▶ [TASK ITEM]: Exactly as given, write out all the entries again.

———

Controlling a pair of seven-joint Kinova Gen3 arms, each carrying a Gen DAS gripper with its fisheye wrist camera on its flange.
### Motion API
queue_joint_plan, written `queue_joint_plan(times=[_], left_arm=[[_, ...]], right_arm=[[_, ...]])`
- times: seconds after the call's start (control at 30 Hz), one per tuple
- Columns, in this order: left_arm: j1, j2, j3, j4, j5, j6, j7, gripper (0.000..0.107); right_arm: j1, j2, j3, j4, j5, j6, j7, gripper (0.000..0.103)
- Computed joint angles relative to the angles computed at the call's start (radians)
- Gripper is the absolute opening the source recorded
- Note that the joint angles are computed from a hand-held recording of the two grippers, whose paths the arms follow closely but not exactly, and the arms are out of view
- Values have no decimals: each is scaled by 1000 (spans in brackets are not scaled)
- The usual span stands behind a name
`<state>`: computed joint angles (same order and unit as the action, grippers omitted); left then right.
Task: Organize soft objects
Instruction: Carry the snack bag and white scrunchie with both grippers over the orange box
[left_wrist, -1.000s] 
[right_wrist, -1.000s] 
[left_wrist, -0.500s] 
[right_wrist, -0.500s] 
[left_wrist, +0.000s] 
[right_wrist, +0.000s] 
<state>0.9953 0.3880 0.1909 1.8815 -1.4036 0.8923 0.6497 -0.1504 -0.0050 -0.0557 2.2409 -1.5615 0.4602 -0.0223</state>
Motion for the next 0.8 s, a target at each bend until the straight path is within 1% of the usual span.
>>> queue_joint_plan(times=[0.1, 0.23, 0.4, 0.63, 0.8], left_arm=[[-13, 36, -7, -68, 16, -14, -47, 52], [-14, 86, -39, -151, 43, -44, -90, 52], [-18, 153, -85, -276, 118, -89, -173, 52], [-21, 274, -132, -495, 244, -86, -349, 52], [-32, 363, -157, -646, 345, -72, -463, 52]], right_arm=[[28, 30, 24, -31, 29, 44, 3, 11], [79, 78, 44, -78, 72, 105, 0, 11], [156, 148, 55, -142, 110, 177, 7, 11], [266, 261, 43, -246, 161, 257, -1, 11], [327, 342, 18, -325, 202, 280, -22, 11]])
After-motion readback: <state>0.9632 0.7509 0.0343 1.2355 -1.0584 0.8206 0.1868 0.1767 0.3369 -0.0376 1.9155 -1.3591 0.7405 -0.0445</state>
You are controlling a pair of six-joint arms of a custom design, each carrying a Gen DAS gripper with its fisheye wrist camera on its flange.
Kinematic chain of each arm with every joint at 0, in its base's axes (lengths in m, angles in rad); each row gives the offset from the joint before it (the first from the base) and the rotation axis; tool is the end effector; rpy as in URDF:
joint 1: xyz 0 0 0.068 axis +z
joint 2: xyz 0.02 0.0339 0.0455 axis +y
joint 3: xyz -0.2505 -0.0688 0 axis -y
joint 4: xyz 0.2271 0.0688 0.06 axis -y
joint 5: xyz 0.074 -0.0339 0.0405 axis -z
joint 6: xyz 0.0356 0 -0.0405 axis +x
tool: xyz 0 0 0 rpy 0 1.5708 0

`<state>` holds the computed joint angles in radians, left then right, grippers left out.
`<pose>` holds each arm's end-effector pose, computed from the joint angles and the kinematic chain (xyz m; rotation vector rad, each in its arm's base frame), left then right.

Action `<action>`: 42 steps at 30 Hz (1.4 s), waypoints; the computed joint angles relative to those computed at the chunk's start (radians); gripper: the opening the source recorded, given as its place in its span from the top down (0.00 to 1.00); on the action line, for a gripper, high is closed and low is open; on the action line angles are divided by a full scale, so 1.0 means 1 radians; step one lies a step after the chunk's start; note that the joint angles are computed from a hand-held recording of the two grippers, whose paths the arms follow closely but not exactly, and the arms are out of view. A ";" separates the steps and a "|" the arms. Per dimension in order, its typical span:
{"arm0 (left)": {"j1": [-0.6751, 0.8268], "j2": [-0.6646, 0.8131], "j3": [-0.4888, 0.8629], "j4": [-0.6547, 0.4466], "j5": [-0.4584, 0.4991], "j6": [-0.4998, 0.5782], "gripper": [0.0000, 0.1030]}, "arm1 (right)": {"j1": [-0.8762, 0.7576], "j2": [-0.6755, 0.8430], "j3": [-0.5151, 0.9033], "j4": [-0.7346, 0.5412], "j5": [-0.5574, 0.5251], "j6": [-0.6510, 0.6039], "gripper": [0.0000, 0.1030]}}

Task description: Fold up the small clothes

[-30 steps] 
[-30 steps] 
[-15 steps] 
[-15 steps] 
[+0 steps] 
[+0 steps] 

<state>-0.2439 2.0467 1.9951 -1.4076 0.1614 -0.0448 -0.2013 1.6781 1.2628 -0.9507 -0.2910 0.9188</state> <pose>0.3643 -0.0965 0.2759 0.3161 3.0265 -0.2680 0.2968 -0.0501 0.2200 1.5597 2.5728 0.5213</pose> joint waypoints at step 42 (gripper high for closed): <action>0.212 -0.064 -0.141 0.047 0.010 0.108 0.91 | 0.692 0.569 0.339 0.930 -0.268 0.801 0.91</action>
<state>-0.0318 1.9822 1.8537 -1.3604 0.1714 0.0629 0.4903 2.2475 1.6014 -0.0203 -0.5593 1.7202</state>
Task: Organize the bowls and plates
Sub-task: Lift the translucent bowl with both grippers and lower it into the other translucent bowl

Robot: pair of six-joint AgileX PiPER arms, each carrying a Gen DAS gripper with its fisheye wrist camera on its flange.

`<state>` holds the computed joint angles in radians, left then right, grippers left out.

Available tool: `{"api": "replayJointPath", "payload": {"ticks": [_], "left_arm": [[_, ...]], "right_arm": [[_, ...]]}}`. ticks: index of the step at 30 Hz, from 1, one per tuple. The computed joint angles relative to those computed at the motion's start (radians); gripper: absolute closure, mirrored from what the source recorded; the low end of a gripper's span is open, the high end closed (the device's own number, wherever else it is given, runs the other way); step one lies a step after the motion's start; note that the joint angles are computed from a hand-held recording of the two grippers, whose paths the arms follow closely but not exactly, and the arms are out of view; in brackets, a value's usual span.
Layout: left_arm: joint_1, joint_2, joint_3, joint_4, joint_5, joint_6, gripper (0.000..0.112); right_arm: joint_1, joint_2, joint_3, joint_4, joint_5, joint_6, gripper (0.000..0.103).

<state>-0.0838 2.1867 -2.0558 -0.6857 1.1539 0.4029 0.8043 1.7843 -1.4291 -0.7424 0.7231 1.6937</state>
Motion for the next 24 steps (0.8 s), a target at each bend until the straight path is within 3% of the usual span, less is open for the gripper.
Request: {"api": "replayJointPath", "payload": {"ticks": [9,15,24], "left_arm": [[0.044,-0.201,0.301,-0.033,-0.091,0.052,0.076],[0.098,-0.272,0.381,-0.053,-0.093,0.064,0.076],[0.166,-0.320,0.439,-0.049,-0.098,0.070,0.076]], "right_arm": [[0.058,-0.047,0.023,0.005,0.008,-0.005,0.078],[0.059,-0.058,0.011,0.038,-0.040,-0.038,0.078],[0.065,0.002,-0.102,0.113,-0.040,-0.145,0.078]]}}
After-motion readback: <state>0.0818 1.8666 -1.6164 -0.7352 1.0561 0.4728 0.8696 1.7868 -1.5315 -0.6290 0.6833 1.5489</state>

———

▶ [REPLY]:
Controlling a pair of seven-joint Kinova Gen3 arms, each carrying a Gen DAS gripper with its fisheye wrist camera on its flange.
### Motion API
queue_joint_plan, written `queue_joint_plan(times=[_], left_arm=[[_, ...]], right_arm=[[_, ...]])`
- times: seconds after the call's start (control at 30 Hz), one per tuple
- Columns, in this order: left_arm: j1, j2, j3, j4, j5, j6, j7, gripper (0.000..0.107); right_arm: j1, j2, j3, j4, j5, j6, j7, gripper (0.000..0.103)
- Computed joint angles relative to the angles computed at the call's start (radians)
- Gripper is the absolute opening the source recorded
- Note that the joint angles are computed from a hand-held recording of the two grippers, whose paths the arms follow closely but not exactly, and the arms are out of view
- Values have no decimals: each is scaled by 1000 (spans in brackets are not scaled)
- The usual span stands behind a name
`<state>`: computed joint angles (same order and unit as the action, grippers omitted); left then right.
Task: Organize soft objects
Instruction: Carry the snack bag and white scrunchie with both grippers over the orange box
[left_wrist, -1.000s] 
[right_wrist, -1.000s] 
[left_wrist, -0.500s] 
[right_wrist, -0.500s] 
[left_wrist, +0.000s] 
[right_wrist, +0.000s] 
<state>0.9953 0.3880 0.1909 1.8815 -1.4036 0.8923 0.6497 -0.1504 -0.0050 -0.0557 2.2409 -1.5615 0.4602 -0.0223</state>
Motion for the next 0.8 s, a target at each bend until the straight path is within 1% of the usual span.
>>> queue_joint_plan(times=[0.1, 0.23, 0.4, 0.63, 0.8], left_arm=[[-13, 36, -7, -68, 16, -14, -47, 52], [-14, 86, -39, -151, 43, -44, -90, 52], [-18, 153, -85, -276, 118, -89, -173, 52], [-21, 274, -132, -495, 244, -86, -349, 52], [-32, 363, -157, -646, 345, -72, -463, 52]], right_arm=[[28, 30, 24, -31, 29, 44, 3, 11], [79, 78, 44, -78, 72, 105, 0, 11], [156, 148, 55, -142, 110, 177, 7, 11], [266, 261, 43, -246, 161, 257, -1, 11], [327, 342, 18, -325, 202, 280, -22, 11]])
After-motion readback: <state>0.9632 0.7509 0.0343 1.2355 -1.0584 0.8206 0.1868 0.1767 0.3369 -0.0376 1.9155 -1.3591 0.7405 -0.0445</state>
You are controlling a pair of six-joint arms of a custom design, each carrying a Gen DAS gripper with its fisheye wrist camera on its flange.
Kinematic chain of each arm with every joint at 0, in its base's axes (lengths in m, angles in rad); each row gives the offset from the joint before it (the first from the base) and the rotation axis; tool is the end effector; rpy as in URDF:
joint 1: xyz 0 0 0.068 axis +z
joint 2: xyz 0.02 0.0339 0.0455 axis +y
joint 3: xyz -0.2505 -0.0688 0 axis -y
joint 4: xyz 0.2271 0.0688 0.06 axis -y
joint 5: xyz 0.074 -0.0339 0.0405 axis -z
joint 6: xyz 0.0356 0 -0.0405 axis +x
tool: xyz 0 0 0 rpy 0 1.5708 0

`<state>` holds the computed joint angles in radians, left then right, grippers left out.
`<pose>` holds each arm's end-effector pose, computed from the joint angles and the kinematic chain (xyz m; rotation vector rad, each in its arm's base frame), left then right.

Action `<action>`: 42 steps at 30 Hz (1.4 s), waypoints; the computed joint angles relative to those computed at the chunk's start (radians); gripper: the opening the source recorded, given as its place in its span from the top down (0.00 to 1.00); on the action line, for a gripper, high is closed and low is open; on the action line angles are divided by a full scale, so 1.0 means 1 radians; step one lies a step after the chunk's start; note that the joint angles are computed from a hand-held recording of the two grippers, whose paths the arms follow closely but not exactly, and the arms are out of view. A ";" separates the steps and a "|" the arms. Per dimension in order, its typical span:
{"arm0 (left)": {"j1": [-0.6751, 0.8268], "j2": [-0.6646, 0.8131], "j3": [-0.4888, 0.8629], "j4": [-0.6547, 0.4466], "j5": [-0.4584, 0.4991], "j6": [-0.4998, 0.5782], "gripper": [0.0000, 0.1030]}, "arm1 (right)": {"j1": [-0.8762, 0.7576], "j2": [-0.6755, 0.8430], "j3": [-0.5151, 0.9033], "j4": [-0.7346, 0.5412], "j5": [-0.5574, 0.5251], "j6": [-0.6510, 0.6039], "gripper": [0.0000, 0.1030]}}

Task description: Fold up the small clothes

[-30 steps] 
[-30 steps] 
[-15 steps] 
[-15 steps] 
[+0 steps] 
[+0 steps] 

<state>-0.2439 2.0467 1.9951 -1.4076 0.1614 -0.0448 -0.2013 1.6781 1.2628 -0.9507 -0.2910 0.9188</state> <pose>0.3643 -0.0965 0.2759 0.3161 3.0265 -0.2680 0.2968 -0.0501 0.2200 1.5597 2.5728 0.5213</pose> joint waypoints at step 42 (gripper high for closed): <action>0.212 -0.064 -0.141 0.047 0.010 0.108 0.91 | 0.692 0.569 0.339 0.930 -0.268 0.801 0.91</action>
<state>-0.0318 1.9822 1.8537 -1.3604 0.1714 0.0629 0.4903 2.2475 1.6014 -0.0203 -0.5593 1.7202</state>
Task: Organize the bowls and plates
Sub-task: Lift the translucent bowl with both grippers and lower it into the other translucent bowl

Robot: pair of six-joint AgileX PiPER arms, each carrying a Gen DAS gripper with its fisheye wrist camera on its flange.

`<state>` holds the computed joint angles in radians, left then right, grippers left out.

Available tool: `{"api": "replayJointPath", "payload": {"ticks": [_], "left_arm": [[_, ...]], "right_arm": [[_, ...]]}}`. ticks: index of the step at 30 Hz, from 1, one per tuple. The computed joint angles relative to those computed at the motion's start (radians); gripper: absolute closure, mirrored from what the source recorded; the low end of a gripper's span is open, the high end closed (the device's own number, wherever else it is given, runs the other way); step one lies a step after the motion's start; note that the joint angles are computed from a hand-held recording of the two grippers, whose paths the arms follow closely but not exactly, and the arms are out of view; in brackets, a value's usual span.
Layout: left_arm: joint_1, joint_2, joint_3, joint_4, joint_5, joint_6, gripper (0.000..0.112); right_arm: joint_1, joint_2, joint_3, joint_4, joint_5, joint_6, gripper (0.000..0.103).

<state>-0.0838 2.1867 -2.0558 -0.6857 1.1539 0.4029 0.8043 1.7843 -1.4291 -0.7424 0.7231 1.6937</state>
Motion for the next 24 steps (0.8 s), a target at each bend until the straight path is within 3% of the usual span, less is open for the gripper.
Request: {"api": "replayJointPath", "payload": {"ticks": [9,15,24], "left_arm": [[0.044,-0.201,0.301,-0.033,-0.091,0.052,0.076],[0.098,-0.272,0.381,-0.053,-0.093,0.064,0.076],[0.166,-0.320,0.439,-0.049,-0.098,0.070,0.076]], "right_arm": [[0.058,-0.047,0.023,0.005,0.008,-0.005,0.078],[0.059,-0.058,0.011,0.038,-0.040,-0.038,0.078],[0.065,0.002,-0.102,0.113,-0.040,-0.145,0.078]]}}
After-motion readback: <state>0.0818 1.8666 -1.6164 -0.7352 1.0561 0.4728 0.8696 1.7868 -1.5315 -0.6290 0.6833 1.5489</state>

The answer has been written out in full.